Evaluating 6D pose estimation accuracy with synthetic data

A comparative analysis of RGB based and RGB-Depth-based images in a chess piece picking task with a robotic arm

More Info
expand_more

Abstract

This study investigates the influence of synthetic data on the accuracy of 6D pose estimation in RGB images compared to RGB-Depth image-based methods. Additionally, it aims to examine how this performance varies across different types of small chess pieces during a picking task with a robotic arm. The methodology involves 3D scanning the chess pieces and generating a dataset of 61,910 synthetic images with diverse domain randomization. Using this synthetic dataset, six unique 6D pose estimation models were trained for each type of chess piece. The models were validated using a real-world 6D pose estimation dataset, and the obtained results were compared with those from the estimations on a synthetic dataset. It was observed that synthetic data can be used for bridging the visual simulation to reality gap. However there is superior performance on synthetic data compared to real-world data.
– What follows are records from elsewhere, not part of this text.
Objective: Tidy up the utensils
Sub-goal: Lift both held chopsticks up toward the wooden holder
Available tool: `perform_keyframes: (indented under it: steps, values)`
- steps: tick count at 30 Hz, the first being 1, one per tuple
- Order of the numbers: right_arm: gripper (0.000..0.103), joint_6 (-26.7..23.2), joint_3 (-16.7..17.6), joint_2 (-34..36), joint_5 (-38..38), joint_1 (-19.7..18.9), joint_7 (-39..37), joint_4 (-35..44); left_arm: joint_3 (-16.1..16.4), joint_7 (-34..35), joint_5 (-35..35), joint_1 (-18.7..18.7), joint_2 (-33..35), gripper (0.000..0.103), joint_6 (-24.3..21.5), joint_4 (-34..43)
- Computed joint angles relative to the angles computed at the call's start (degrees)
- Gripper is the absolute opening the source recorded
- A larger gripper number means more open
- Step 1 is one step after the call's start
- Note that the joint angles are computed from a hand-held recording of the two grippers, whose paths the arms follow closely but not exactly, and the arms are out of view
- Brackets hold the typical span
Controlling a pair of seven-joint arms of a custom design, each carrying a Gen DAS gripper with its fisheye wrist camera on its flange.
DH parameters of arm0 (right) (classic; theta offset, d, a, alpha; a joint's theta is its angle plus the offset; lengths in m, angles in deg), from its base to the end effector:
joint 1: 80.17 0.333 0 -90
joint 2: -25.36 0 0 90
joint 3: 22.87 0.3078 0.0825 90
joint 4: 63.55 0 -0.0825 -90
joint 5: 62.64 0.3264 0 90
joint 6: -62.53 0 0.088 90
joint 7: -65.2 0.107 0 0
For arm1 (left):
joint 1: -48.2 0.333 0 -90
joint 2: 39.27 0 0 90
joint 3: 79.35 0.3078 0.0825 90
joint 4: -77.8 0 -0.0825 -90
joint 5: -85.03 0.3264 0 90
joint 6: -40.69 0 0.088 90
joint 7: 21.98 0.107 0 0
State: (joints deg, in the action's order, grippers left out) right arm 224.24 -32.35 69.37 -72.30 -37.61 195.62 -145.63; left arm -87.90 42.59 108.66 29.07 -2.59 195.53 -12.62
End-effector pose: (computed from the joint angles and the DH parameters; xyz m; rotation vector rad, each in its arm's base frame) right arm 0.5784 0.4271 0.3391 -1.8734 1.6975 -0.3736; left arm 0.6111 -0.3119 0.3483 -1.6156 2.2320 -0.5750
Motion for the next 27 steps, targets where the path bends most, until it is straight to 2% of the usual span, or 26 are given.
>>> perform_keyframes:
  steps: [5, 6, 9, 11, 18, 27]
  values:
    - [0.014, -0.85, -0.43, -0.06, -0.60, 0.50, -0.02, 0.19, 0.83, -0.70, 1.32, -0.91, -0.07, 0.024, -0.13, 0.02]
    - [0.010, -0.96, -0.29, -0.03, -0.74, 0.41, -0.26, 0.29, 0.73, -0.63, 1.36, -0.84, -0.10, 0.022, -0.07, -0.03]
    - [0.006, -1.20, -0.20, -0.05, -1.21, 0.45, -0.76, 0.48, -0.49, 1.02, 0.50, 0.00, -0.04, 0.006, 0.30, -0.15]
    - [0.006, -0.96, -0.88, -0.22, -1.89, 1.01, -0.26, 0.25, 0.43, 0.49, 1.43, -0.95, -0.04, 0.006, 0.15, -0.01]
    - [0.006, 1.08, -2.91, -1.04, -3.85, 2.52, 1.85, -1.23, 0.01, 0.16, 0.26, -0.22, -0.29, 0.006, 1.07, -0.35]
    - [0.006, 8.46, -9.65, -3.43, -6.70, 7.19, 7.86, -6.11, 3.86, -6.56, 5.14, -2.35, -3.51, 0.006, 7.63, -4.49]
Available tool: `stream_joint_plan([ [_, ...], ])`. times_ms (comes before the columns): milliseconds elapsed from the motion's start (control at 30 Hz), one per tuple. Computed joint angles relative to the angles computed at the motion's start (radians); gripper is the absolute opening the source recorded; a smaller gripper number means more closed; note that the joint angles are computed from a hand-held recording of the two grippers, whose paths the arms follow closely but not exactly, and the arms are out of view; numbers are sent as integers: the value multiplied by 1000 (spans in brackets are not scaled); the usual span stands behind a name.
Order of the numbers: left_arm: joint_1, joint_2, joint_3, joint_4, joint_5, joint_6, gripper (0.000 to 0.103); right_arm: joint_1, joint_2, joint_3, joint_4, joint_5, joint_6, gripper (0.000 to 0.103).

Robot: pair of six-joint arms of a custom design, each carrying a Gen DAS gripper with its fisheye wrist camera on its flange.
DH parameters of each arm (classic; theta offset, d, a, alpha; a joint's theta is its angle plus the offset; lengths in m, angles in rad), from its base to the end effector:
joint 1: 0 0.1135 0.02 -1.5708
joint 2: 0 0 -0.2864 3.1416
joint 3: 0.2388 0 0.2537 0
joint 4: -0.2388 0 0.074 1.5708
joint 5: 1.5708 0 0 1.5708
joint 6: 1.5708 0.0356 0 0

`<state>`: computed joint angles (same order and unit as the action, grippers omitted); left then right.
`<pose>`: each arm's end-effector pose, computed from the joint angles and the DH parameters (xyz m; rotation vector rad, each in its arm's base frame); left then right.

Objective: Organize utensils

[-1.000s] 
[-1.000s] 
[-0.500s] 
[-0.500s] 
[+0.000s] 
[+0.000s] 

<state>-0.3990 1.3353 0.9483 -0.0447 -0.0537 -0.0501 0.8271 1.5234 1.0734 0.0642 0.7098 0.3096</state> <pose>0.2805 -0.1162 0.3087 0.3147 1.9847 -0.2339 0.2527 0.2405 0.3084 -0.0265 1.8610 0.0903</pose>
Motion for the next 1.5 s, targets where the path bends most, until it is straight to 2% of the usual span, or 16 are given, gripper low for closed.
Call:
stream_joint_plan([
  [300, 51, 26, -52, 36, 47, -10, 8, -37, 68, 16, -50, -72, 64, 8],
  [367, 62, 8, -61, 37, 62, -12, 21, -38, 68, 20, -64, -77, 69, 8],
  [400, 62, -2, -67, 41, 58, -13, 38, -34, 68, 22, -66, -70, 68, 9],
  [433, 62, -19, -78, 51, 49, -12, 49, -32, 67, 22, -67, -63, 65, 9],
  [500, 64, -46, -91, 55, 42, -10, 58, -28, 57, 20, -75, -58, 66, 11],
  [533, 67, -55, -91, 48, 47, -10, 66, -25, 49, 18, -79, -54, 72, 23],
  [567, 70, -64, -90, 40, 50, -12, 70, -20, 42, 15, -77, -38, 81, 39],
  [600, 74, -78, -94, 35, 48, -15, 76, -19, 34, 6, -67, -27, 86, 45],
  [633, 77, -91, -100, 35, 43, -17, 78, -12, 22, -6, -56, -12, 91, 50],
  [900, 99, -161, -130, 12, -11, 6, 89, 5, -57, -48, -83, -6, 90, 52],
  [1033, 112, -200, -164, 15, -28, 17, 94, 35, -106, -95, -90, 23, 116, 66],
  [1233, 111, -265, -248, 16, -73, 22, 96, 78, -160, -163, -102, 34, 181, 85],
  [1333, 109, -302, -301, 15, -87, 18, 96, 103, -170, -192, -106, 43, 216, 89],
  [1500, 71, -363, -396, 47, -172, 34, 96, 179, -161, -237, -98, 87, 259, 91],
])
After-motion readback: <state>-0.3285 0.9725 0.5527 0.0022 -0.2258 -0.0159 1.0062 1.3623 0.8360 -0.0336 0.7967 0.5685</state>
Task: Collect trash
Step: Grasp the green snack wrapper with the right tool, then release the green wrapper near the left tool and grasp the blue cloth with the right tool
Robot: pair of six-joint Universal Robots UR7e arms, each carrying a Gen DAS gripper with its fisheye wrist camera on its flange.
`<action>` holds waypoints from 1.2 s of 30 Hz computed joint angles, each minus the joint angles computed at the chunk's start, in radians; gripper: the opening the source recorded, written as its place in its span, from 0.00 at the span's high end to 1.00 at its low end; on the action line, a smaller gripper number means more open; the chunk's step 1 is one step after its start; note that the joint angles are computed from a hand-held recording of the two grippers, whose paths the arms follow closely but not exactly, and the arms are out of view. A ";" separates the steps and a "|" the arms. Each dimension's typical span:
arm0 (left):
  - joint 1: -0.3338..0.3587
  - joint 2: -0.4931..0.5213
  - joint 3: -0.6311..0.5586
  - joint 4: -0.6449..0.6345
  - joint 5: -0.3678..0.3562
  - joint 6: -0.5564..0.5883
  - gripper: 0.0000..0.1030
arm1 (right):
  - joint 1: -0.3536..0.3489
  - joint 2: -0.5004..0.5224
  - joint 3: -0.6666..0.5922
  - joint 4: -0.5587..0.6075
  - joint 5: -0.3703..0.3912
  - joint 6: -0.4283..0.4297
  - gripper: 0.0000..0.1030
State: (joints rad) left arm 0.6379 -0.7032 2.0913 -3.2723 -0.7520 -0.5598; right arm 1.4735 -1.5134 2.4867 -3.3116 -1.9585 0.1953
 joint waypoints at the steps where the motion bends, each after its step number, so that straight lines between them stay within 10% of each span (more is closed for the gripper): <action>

This implies that results obtained in a synthetic environment cannot be directly projected to real-world scenarios. Also a noticeable decrease in accuracy in both object detection and 6D pose estimation was observed with respect to camera distance for real-world images, primarily linked to the reduced size of chess pieces in the images. Notably, each chess piece exhibited improvement after depth refinement, with accuracy closely linked to the performance of the depth camera. A picking experiment was also conducted, revealing that models relying solely on RGB data achieved a positive grasping rate of approximately 52%, while RGB-Depth-based methods reached around 70%. The findings underscore the potential for successfully picking chess pieces with and without depth refinement, emphasizing the feasibility of bridging the visual simulation to reality gap. Additionally, the study suggests several avenues for future research, including comparing synthetic data with real-world data, further exploring the training process, and introducing domain randomization in the picking experiment, such as background changes or different distractors. Furthermore, it suggests investigating diverse approaches to improve depth accuracy.